■ Your goal:
All of the data is to be written out again exactly, without the pictures.

(Dataset content begins)

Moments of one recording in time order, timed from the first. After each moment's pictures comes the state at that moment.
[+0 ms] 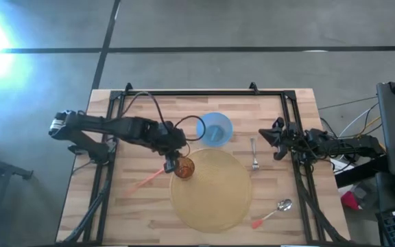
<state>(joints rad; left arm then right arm) -0.12 1.45 1.44 -0.98 -0.14 -0.30 0.04 0.11 0.01 0.33 0.31 0.34</state>
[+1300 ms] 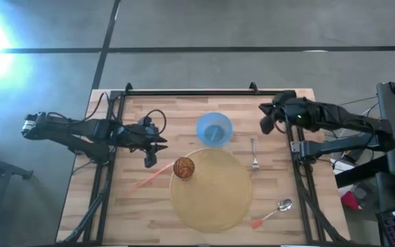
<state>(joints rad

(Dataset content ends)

■ Output below:
Moments of one recording in time order, timed from the first. After each moment's pictures comes the state at that moment.
[+0 ms] 
<state>(joints rad; left arm then right arm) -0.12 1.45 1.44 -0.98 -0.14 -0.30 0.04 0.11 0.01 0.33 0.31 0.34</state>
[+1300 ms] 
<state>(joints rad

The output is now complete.